Requirement
Give back each line below verbatim.

Given data
▼
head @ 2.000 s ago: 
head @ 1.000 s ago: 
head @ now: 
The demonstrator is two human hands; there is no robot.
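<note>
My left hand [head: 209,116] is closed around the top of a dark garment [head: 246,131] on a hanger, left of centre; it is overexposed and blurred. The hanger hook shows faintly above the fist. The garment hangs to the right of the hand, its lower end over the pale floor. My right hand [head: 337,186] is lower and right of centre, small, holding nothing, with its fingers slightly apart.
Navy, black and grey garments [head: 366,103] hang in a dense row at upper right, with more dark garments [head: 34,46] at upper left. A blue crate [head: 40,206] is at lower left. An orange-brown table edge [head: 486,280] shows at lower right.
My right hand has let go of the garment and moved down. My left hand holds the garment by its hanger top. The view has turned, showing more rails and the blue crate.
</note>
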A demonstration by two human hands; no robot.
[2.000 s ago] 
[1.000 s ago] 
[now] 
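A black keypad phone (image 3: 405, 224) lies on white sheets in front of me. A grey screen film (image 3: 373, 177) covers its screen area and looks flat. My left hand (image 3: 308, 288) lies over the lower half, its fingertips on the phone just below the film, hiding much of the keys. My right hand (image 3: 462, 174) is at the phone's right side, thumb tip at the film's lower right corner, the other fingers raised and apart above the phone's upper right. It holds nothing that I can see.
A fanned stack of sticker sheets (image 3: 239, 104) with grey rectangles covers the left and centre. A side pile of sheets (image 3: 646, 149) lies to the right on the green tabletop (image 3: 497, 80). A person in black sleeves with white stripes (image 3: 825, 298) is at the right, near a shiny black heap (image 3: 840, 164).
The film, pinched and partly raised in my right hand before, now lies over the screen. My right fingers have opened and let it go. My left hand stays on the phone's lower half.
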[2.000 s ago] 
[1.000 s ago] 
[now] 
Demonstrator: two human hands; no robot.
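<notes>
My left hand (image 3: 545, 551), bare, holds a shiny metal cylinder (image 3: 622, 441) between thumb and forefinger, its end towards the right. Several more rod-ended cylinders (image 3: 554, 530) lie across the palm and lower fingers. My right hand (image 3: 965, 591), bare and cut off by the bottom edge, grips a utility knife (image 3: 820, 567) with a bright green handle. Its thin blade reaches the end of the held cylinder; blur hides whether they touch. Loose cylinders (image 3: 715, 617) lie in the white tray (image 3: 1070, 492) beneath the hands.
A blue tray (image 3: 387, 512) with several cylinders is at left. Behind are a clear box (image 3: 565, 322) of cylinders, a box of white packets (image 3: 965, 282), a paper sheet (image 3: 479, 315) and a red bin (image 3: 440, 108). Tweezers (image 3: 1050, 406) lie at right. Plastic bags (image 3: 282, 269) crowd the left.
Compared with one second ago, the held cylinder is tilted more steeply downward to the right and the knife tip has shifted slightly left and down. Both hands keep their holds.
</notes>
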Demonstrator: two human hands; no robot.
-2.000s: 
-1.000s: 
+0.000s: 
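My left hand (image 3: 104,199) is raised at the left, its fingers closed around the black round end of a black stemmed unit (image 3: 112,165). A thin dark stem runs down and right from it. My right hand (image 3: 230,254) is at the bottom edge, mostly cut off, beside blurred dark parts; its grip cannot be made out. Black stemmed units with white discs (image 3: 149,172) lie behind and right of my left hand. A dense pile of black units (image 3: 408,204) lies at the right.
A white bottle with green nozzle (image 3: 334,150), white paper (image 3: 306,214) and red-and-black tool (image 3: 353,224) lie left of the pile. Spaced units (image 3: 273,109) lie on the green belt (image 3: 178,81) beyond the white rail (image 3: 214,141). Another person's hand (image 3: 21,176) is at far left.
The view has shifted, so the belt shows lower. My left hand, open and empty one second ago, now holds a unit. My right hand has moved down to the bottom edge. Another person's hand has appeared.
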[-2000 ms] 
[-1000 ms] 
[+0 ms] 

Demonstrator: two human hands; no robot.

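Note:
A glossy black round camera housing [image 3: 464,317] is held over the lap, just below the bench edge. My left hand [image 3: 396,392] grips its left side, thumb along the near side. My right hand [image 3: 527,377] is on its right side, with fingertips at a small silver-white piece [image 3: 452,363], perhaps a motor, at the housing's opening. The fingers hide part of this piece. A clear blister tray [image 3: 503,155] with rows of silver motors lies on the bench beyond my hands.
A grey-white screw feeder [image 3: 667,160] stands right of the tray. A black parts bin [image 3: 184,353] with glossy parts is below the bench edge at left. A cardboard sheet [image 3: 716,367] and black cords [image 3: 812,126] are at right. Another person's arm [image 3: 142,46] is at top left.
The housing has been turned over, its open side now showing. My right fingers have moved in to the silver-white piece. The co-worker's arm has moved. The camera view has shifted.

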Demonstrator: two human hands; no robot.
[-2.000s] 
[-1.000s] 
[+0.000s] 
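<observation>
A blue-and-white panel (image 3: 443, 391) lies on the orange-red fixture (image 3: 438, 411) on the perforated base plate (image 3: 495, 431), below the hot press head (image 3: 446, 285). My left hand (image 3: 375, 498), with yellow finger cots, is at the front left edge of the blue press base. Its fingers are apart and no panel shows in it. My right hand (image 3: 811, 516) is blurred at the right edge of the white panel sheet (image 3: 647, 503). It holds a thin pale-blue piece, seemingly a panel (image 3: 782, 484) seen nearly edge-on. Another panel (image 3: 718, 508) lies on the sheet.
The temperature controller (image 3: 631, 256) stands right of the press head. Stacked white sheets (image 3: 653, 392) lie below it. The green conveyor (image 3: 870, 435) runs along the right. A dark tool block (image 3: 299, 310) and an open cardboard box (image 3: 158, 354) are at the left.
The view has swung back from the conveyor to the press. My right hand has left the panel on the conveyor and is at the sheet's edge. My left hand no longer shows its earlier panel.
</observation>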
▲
Reply
head @ 2.000 s ago: 
head @ 1.000 s ago: 
head @ now: 
The demonstrator is two human hands; there is no robot.
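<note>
My left hand [head: 209,116] is closed around the top of a dark garment [head: 246,131] on a hanger, left of centre; it is overexposed and blurred. The hanger hook shows faintly above the fist. The garment hangs to the right of the hand, its lower end over the pale floor. My right hand [head: 337,186] is lower and right of centre, small, holding nothing, with its fingers slightly apart.
Navy, black and grey garments [head: 366,103] hang in a dense row at upper right, with more dark garments [head: 34,46] at upper left. A blue crate [head: 40,206] is at lower left. An orange-brown table edge [head: 486,280] shows at lower right.
My right hand has let go of the garment and moved down. My left hand holds the garment by its hanger top. The view has turned, showing more rails and the blue crate.
</note>
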A demonstration by two human hands; no robot.
[2.000 s ago] 
[1.000 s ago] 
[now] 
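A black keypad phone (image 3: 405, 224) lies on white sheets in front of me. A grey screen film (image 3: 373, 177) covers its screen area and looks flat. My left hand (image 3: 308, 288) lies over the lower half, its fingertips on the phone just below the film, hiding much of the keys. My right hand (image 3: 462, 174) is at the phone's right side, thumb tip at the film's lower right corner, the other fingers raised and apart above the phone's upper right. It holds nothing that I can see.
A fanned stack of sticker sheets (image 3: 239, 104) with grey rectangles covers the left and centre. A side pile of sheets (image 3: 646, 149) lies to the right on the green tabletop (image 3: 497, 80). A person in black sleeves with white stripes (image 3: 825, 298) is at the right, near a shiny black heap (image 3: 840, 164).
The film, pinched and partly raised in my right hand before, now lies over the screen. My right fingers have opened and let it go. My left hand stays on the phone's lower half.
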[2.000 s ago] 
[1.000 s ago] 
[now] 
Demonstrator: two human hands; no robot.
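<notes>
My left hand (image 3: 545, 551), bare, holds a shiny metal cylinder (image 3: 622, 441) between thumb and forefinger, its end towards the right. Several more rod-ended cylinders (image 3: 554, 530) lie across the palm and lower fingers. My right hand (image 3: 965, 591), bare and cut off by the bottom edge, grips a utility knife (image 3: 820, 567) with a bright green handle. Its thin blade reaches the end of the held cylinder; blur hides whether they touch. Loose cylinders (image 3: 715, 617) lie in the white tray (image 3: 1070, 492) beneath the hands.
A blue tray (image 3: 387, 512) with several cylinders is at left. Behind are a clear box (image 3: 565, 322) of cylinders, a box of white packets (image 3: 965, 282), a paper sheet (image 3: 479, 315) and a red bin (image 3: 440, 108). Tweezers (image 3: 1050, 406) lie at right. Plastic bags (image 3: 282, 269) crowd the left.
Compared with one second ago, the held cylinder is tilted more steeply downward to the right and the knife tip has shifted slightly left and down. Both hands keep their holds.
</notes>
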Demonstrator: two human hands; no robot.
-2.000s: 
-1.000s: 
+0.000s: 
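My left hand (image 3: 104,199) is raised at the left, its fingers closed around the black round end of a black stemmed unit (image 3: 112,165). A thin dark stem runs down and right from it. My right hand (image 3: 230,254) is at the bottom edge, mostly cut off, beside blurred dark parts; its grip cannot be made out. Black stemmed units with white discs (image 3: 149,172) lie behind and right of my left hand. A dense pile of black units (image 3: 408,204) lies at the right.
A white bottle with green nozzle (image 3: 334,150), white paper (image 3: 306,214) and red-and-black tool (image 3: 353,224) lie left of the pile. Spaced units (image 3: 273,109) lie on the green belt (image 3: 178,81) beyond the white rail (image 3: 214,141). Another person's hand (image 3: 21,176) is at far left.
The view has shifted, so the belt shows lower. My left hand, open and empty one second ago, now holds a unit. My right hand has moved down to the bottom edge. Another person's hand has appeared.
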[-2000 ms] 
[-1000 ms] 
[+0 ms] 

Demonstrator: two human hands; no robot.

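Note:
A glossy black round camera housing [image 3: 464,317] is held over the lap, just below the bench edge. My left hand [image 3: 396,392] grips its left side, thumb along the near side. My right hand [image 3: 527,377] is on its right side, with fingertips at a small silver-white piece [image 3: 452,363], perhaps a motor, at the housing's opening. The fingers hide part of this piece. A clear blister tray [image 3: 503,155] with rows of silver motors lies on the bench beyond my hands.
A grey-white screw feeder [image 3: 667,160] stands right of the tray. A black parts bin [image 3: 184,353] with glossy parts is below the bench edge at left. A cardboard sheet [image 3: 716,367] and black cords [image 3: 812,126] are at right. Another person's arm [image 3: 142,46] is at top left.
The housing has been turned over, its open side now showing. My right fingers have moved in to the silver-white piece. The co-worker's arm has moved. The camera view has shifted.
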
Demonstrator: two human hands; no robot.
[-2.000s] 
[-1.000s] 
[+0.000s] 
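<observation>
A blue-and-white panel (image 3: 443, 391) lies on the orange-red fixture (image 3: 438, 411) on the perforated base plate (image 3: 495, 431), below the hot press head (image 3: 446, 285). My left hand (image 3: 375, 498), with yellow finger cots, is at the front left edge of the blue press base. Its fingers are apart and no panel shows in it. My right hand (image 3: 811, 516) is blurred at the right edge of the white panel sheet (image 3: 647, 503). It holds a thin pale-blue piece, seemingly a panel (image 3: 782, 484) seen nearly edge-on. Another panel (image 3: 718, 508) lies on the sheet.
The temperature controller (image 3: 631, 256) stands right of the press head. Stacked white sheets (image 3: 653, 392) lie below it. The green conveyor (image 3: 870, 435) runs along the right. A dark tool block (image 3: 299, 310) and an open cardboard box (image 3: 158, 354) are at the left.
The view has swung back from the conveyor to the press. My right hand has left the panel on the conveyor and is at the sheet's edge. My left hand no longer shows its earlier panel.
</observation>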

There's no more to the answer.